Previous and Balance had 19752 (81.3%) and 1890 (7.8%) zero values respectively.

The target variable skews heavily towards no occurring 88.4% of the time.
We have to assume that the training data is representative of the whole dataset and query set.
Without the actual results of the query set all testing had to be done on the training set.

I found a lot of the rows and columns weren't that useful and ended up dropping them.
I consolidated the different types of unknown values.
I lastly converted the binary string columns to be binary storing 1s and 0s.
I found good performance with the rest as dummy variables as they all have a distance-based relationship for their values.

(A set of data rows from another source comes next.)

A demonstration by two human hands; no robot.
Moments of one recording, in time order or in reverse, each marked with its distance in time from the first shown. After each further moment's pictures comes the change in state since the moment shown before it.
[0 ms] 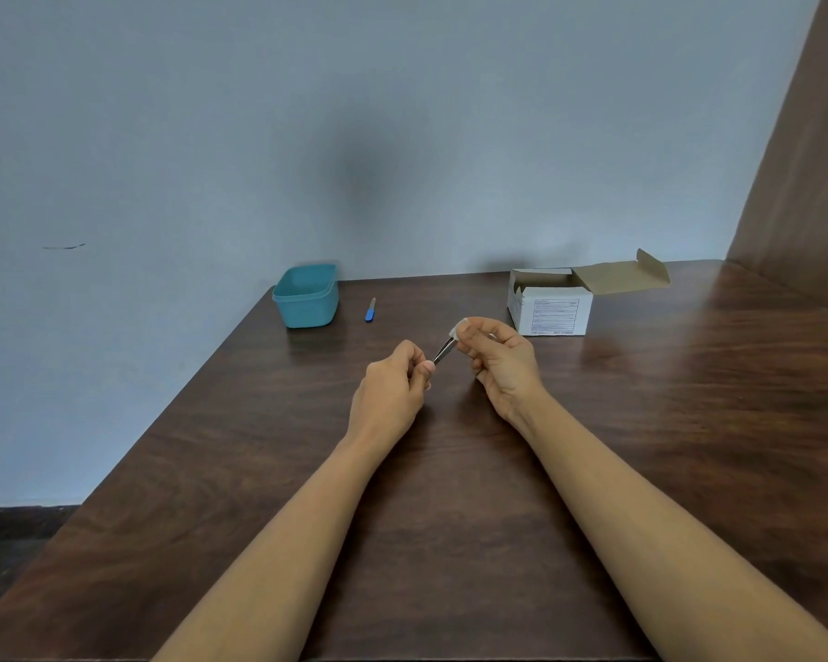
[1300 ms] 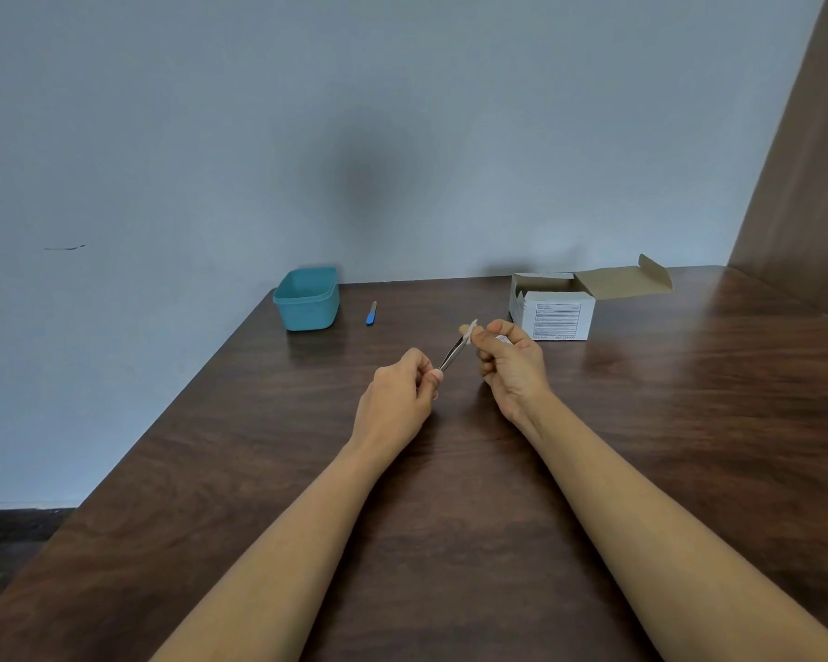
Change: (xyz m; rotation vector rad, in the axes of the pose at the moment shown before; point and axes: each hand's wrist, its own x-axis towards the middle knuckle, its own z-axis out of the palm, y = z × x) left_hand 0.000 0.004 0.001 0.043 -0.064 0.013; right_hand 0.009 -0.001 -0.005 0.054 0.081 0.030
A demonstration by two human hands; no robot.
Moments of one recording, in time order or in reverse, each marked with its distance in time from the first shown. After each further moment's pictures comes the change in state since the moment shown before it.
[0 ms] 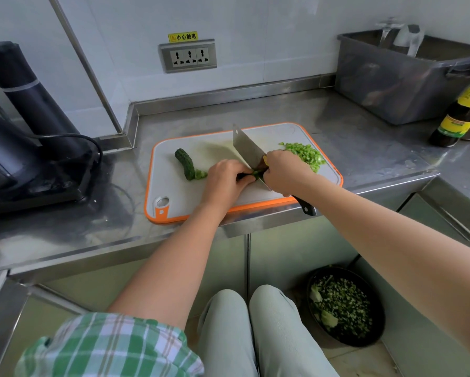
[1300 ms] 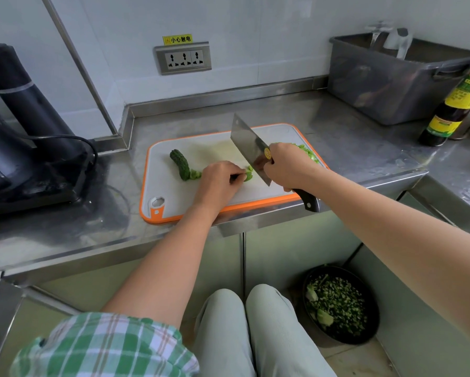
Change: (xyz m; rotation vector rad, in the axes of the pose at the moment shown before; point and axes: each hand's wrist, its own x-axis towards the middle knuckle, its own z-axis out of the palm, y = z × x) left_hand -0.003 -0.001 -0.001 0.002 -0.022 -0.025; right_hand -0.015 0.008 -0.021 0.113 0.037 0.014
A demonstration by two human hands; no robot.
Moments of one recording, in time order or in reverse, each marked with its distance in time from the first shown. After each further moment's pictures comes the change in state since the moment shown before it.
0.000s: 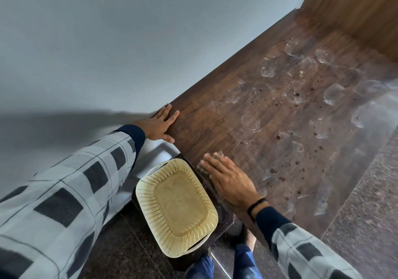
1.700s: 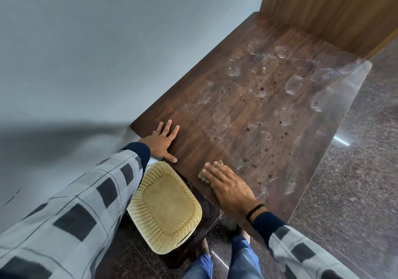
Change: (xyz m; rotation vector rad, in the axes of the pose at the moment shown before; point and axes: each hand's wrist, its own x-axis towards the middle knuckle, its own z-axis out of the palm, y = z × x) left_hand -0.019 0.114 -0.003 0.000 -0.086 0.004; right_hand -0.081 0.014 -0.006 -0.003 0.051 0.117
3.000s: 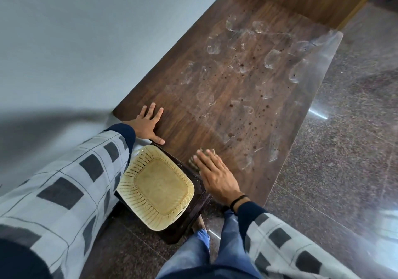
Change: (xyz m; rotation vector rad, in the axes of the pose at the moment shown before) left_hand -0.002 -0.001 -0.001 0.006 -0.009 -0.024; right_hand -0.035 -0.049 0.014 0.105 0.075 0.232
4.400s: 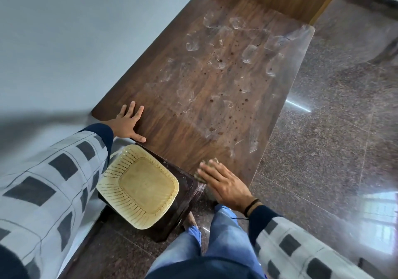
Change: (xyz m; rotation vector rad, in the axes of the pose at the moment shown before) left_hand 0.007 -0.004 0.005 0.008 0.031 0.002; right_hand -0.077 0.052 -0.022 -0.047 -0.035 -0.164
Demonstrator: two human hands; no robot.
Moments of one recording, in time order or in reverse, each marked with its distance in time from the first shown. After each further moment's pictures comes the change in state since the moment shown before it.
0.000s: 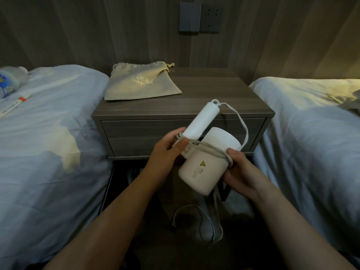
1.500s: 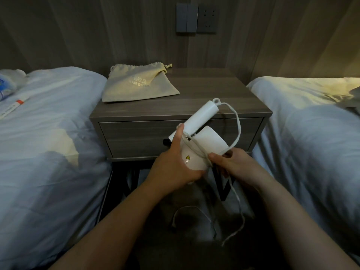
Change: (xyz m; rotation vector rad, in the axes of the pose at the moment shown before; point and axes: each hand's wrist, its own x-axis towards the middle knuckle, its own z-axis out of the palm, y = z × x) left_hand -0.019 0.006 0.016 0.718 -0.070 0.032; right_hand 0.001 -0.019 0.003 -0.960 0.213 -0.039
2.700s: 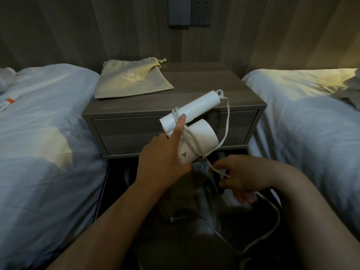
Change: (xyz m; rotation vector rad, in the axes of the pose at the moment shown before) left_hand 0.000 -0.003 -0.003 0.569 0.272 0.254; right_hand -0.038 -0.038 -0.016 -0.669 -0.551 0.161
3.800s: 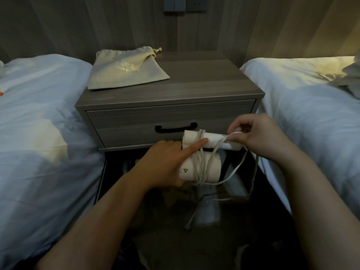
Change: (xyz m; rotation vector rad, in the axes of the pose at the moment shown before) left_hand -0.003 -0.021 0.020 0.180 -0.286 0.510; right_hand 0.006 0.032 -0.021 0.144 0.845 -0.133
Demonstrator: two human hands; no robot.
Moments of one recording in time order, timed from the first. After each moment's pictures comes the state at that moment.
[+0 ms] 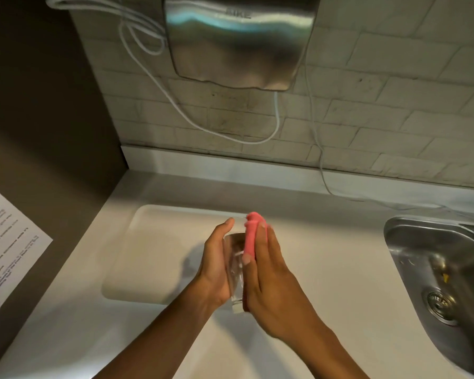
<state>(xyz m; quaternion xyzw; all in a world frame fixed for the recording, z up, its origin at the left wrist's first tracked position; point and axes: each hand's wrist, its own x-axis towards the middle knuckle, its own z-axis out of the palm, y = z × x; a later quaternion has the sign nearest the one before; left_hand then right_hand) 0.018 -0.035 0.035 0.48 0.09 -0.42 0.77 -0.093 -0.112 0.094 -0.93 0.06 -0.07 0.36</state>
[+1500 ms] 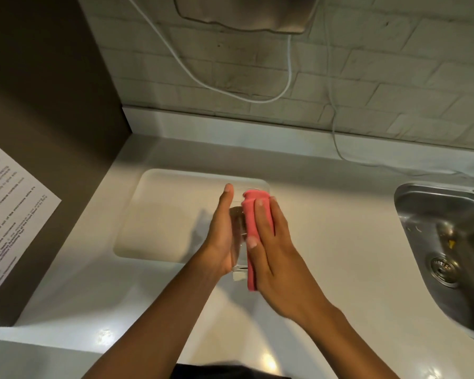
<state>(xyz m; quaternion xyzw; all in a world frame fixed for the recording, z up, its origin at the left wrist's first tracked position) 0.003 -0.023 0.025 0.54 0.08 -0.39 0.74 -0.115 -0.104 0.051 -0.94 0.05 -0.07 0.34</state>
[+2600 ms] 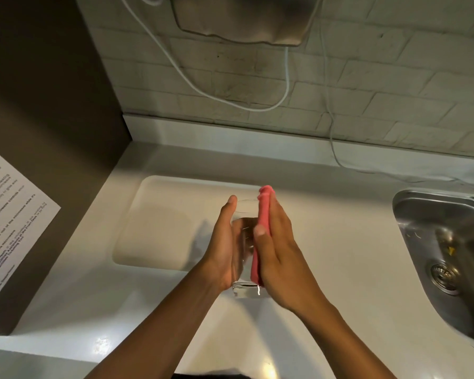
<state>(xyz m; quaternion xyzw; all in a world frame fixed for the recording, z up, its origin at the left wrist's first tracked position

I considered using more advanced techniques for cleaning that took into consideration the standard deviation and similar metrics. I decided against it due to my correlation findings. Most of the different formulas for detecting correlations found nothing between deposit and the other columns.
Using Phi k Correlation, I was able to see that month and campaign had the most influence by far on predicting the deposit value


### 2. Classifier
For the classifier I used sklearn's DecisionTreeClassifier.
After I had completed a quick clean of the data, I tested the data on variety of different classifiers provided by SKLearn and the decision tree solution gave consistently better results regardless of the split of data.

One of the biggest issues with decision tree's how easy they are to be overfitted. In our case I believed this to be not much of an issue as the data is so skewed (88.4%) towards no deposit.


### 3. Testing
For testing I used a train and test split of the training data.
I used a wide variety of ratios and seed values to ensure accuracy.